→ TASK GOAL
What lines in the records below include the word "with"? Return each one.

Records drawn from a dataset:
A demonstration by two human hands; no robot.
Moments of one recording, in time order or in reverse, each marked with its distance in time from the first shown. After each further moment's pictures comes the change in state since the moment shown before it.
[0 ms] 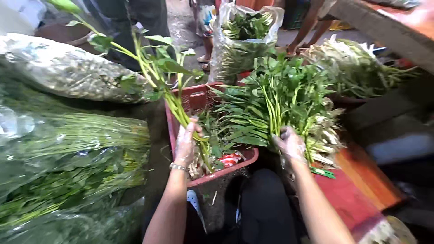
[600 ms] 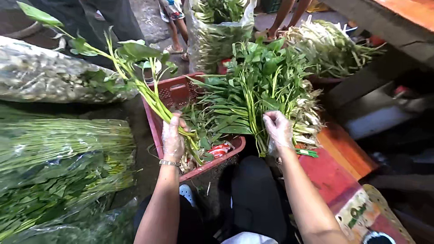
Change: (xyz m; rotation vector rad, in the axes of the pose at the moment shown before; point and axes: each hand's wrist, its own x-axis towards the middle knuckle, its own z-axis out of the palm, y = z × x) left_hand -0.003 -0.012 0.016 -0.044 0.055 -0.019; right_hand -0.013 0.016 0.002 0.294 0.225 -0.246
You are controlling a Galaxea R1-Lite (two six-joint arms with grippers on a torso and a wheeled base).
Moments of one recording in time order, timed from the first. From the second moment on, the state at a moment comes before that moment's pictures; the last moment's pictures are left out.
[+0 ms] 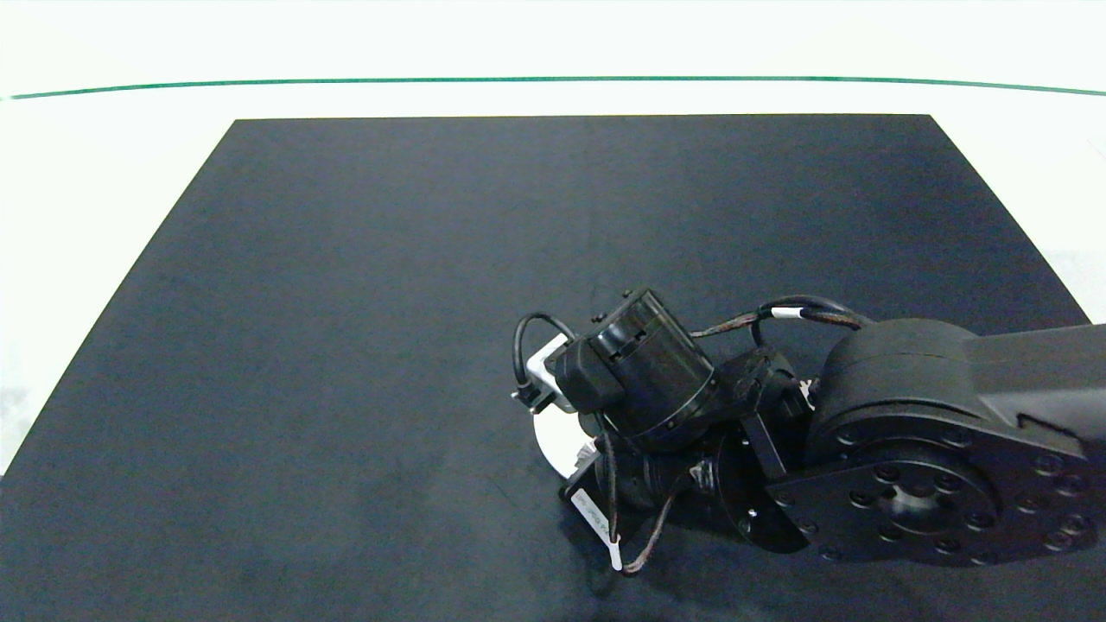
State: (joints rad) left arm -0.19 0.29 -0.85 0.88 0.23 -0.03; right arm 0.96 1.91 -1.40 0.36 -0.36 0.00
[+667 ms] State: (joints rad) left arm -0.19 0.29 -0.85 0.88 0.23 -0.03; right arm 0.96 1.92 -1.41 0.36 -0.36 0.00
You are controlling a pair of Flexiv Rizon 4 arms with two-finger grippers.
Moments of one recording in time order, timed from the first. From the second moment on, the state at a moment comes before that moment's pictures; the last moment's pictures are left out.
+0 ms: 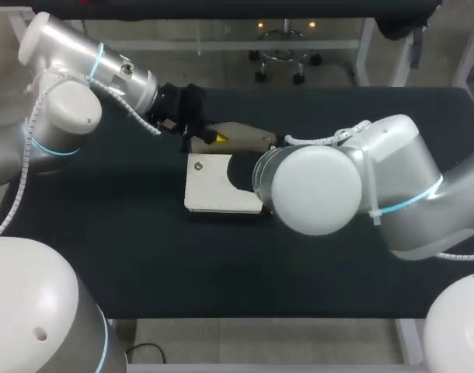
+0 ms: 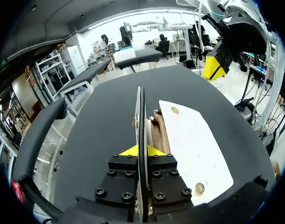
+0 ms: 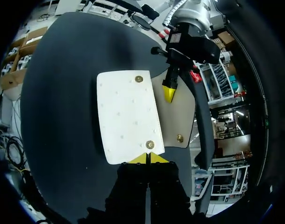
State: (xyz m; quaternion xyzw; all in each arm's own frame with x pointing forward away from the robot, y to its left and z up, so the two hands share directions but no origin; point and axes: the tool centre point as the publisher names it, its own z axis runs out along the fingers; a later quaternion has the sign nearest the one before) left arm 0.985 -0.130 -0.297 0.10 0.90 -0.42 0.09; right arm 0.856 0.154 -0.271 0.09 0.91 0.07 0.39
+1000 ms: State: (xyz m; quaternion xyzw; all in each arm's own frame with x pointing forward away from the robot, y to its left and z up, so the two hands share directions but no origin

→ THE ANSWER
Moments of one recording, in time order or in reverse, each marked with its distance in time from the first shown. After each further moment's pictures comes the change in state since the moment shown before it.
You are controlling a Galaxea R1-Lite (two six-joint arms with grippers on a torso and a wheeled base).
You are controlling a pair of Flexiv Rizon 4 arms with two-finger grippers.
State: (xyz m; quaternion xyzw; all in each arm's own frame with x pointing forward away from the robot, y to its left and z up, so the two hands share directions but no origin; point and axes: the tool centre point as the publisher names it, its own z axis runs out along the fingers; a later quaternion has the sign nearest the one before) left arm 0.985 -0.130 -0.297 0.10 0.90 -0.42 0.09; right arm 0.856 0.154 -0.271 0.09 0.91 0.07 0.39
+1000 ms: State: (xyz m; quaternion xyzw; all in each arm's own frame with x pointing forward away from the robot, y to its left and z up, so the two hands share directions but no origin

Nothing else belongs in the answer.